MS I ran the tclbench suite on tclsh compiled with three different compilers and several optimisation combinations. This page summarizes the results.
These tests were run on a PIII/600Mhz/192MB laptop running linux RedHat7.2.
The compilers were:
Results
SPEED SIZE COMPILER
1.00 1.00 gcc2.96 -O -march=pentiumpro
1.05 1.00 gcc2.96 -O -march=pentiumpro -fomit-frame-pointer
1.01 1.01 gcc2.96 -O2 -march=pentiumpro
1.07 1.02 gcc2.96 -O2 -march=pentiumpro -fomit-frame-pointer
1.01 0.97 gcc2.96 -Os -march=pentiumpro
1.05 0.98 gcc2.96 -Os -march=pentiumpro -fomit-frame-pointer
0.99 1.07 gcc3.1 -O -march=pentium3
1.03 1.08 gcc3.1 -O -march=pentium3 -fomit-frame-pointer
1.02 1.12 gcc3.1 -O2 -march=pentium3
1.06 1.13 gcc3.1 -O2 -march=pentium3 -fomit-frame-pointer
1.03 1.14 gcc3.1 -O3 -march=pentium3
1.08 1.15 gcc3.1 -O3 -march=pentium3 -fomit-frame-pointer
1.04 0.97 gcc3.1 -Os -march=pentium3
1.06 0.97 gcc3.1 -Os -march=pentium3 -fomit-frame-pointer
1.11 1.47 icc6.0 -O3 -xK -ip
Conclusions (?)
- The "-fomit-frame-pointer" flag produces faster code with gcc. It is a question if it is worth the loss of a traceable core file - tcl shouldn't dump core
- The default optimisation flag for gcc "-O" seems suboptimal; both GNU compilers produce faster and smaller code with "-Os"

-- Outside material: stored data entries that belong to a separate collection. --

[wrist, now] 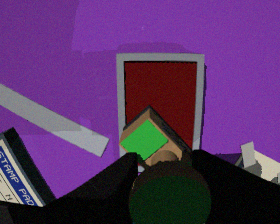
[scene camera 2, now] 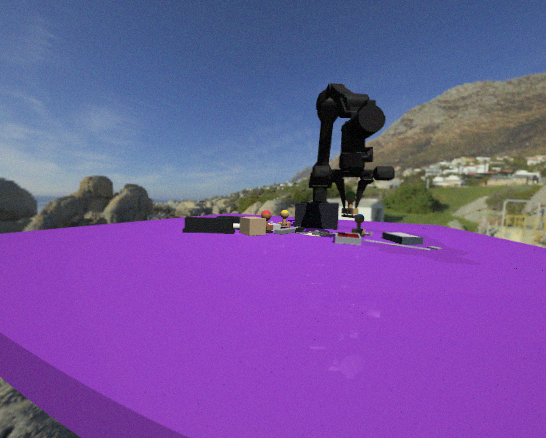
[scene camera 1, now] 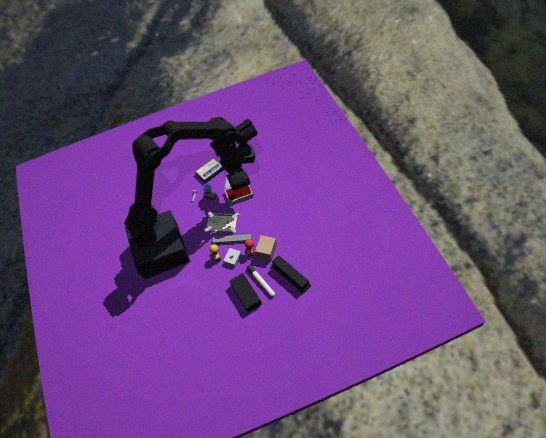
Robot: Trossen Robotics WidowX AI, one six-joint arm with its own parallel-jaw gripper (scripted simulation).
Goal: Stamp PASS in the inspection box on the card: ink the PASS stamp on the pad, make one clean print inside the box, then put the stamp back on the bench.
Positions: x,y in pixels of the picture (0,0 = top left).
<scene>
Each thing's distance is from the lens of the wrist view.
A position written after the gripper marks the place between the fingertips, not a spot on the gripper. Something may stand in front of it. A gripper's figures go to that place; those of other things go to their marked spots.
gripper [wrist: 164,160]: 10 cm
ink pad [wrist: 173,83]: 16 cm
</scene>
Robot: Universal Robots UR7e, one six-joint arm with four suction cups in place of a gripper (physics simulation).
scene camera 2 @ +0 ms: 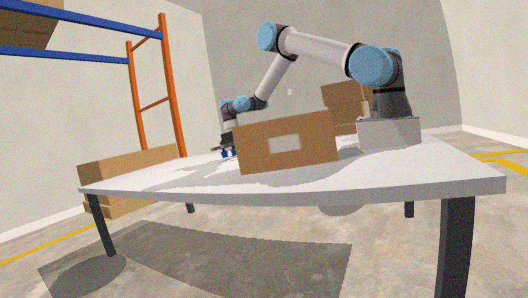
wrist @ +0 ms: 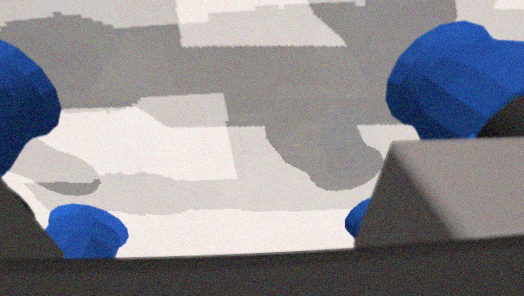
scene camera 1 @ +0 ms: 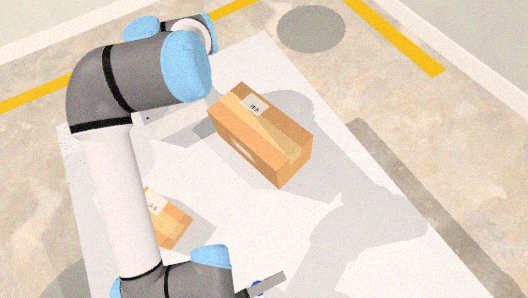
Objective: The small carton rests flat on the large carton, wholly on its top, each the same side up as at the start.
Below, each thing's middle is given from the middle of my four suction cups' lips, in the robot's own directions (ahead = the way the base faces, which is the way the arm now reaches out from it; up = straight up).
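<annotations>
Positions are counted from my suction cup: the small carton (scene camera 1: 169, 222) is 1 cm above, 33 cm behind and 13 cm to the right; the large carton (scene camera 1: 273, 143) is 5 cm above, 43 cm behind and 25 cm to the left.
</annotations>
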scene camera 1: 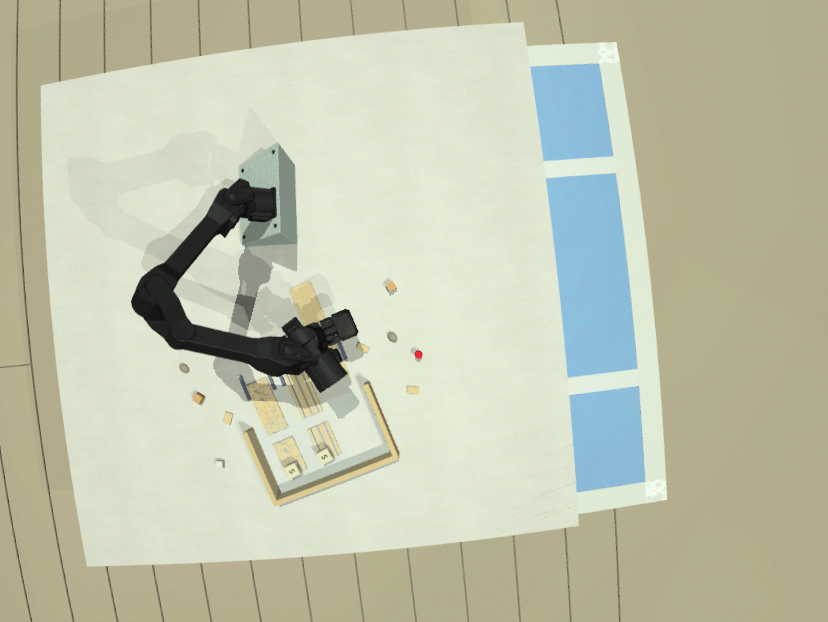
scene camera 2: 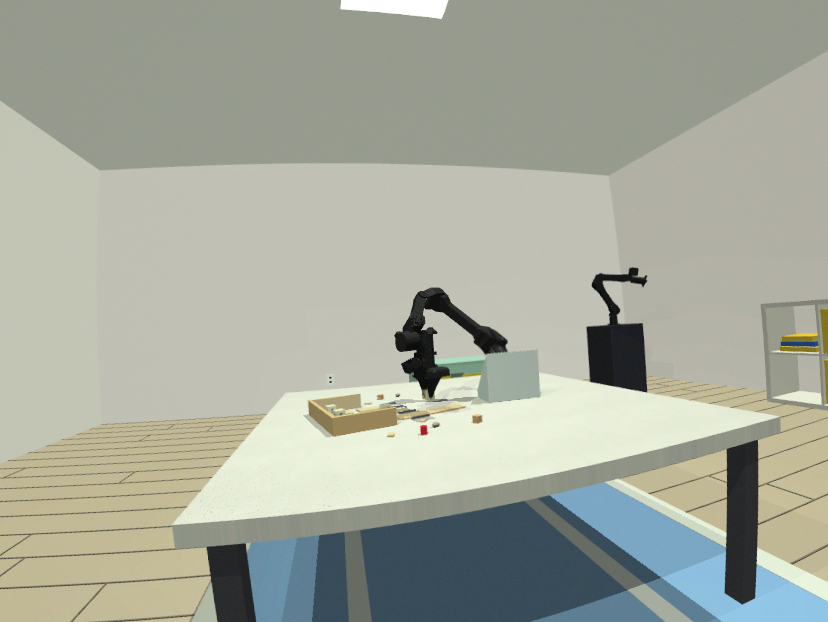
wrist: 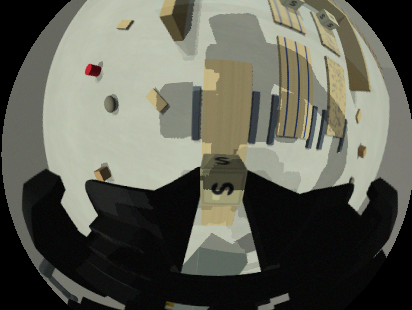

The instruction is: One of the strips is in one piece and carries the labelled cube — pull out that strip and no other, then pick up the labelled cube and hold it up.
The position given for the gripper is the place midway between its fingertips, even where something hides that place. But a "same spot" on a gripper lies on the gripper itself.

The gripper shows in scene camera 1, in scene camera 2 (428,396) and in the wrist view. One and the same spot on the gripper: (scene camera 1: 333,338) is (wrist: 120,218).
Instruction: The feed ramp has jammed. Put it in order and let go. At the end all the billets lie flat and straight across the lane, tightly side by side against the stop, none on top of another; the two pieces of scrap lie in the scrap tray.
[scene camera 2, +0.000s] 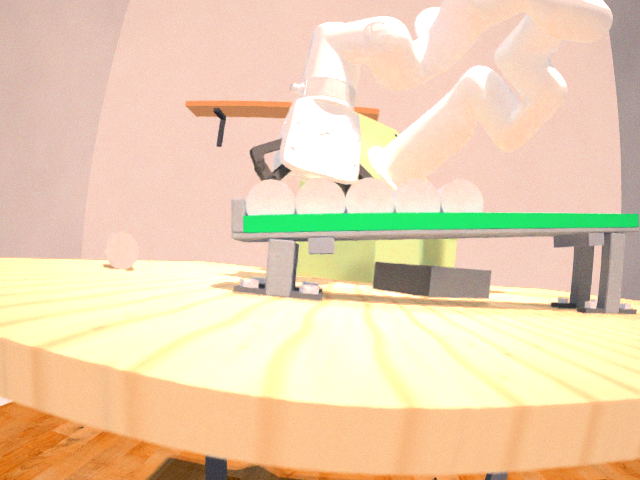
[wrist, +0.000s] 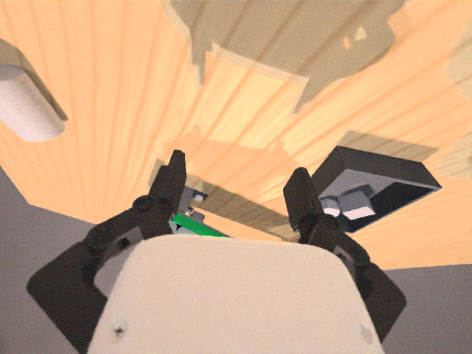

- Intel's compiler produces slightly faster code than gcc (as measured by tclbench), but a much larger image (in the only tested configuration).
Notes
- These were all static builds of tclsh from the current (01-22-02) HEAD
- The data presented is size/speed relative to the reference build "gcc2.96 -O". This produced a 702kB tclsh which ran the tclbench suite in 00:04:35.
- All compilers were set to produce binaries exploiting the processors features ("-march" and "-x" flags).
- The intel compiler was benchmarked in a single configuration, which I suppose gives the best optimisation. I have not checked for the intel equivalent to gcc's "-Os" flag.
- The "-fomit-frame-pointer" flag to gcc produces code that is non-debuggable - the stack trace in core files is not usable. This behaviour is also present (I think) in the optimised code produced by icc.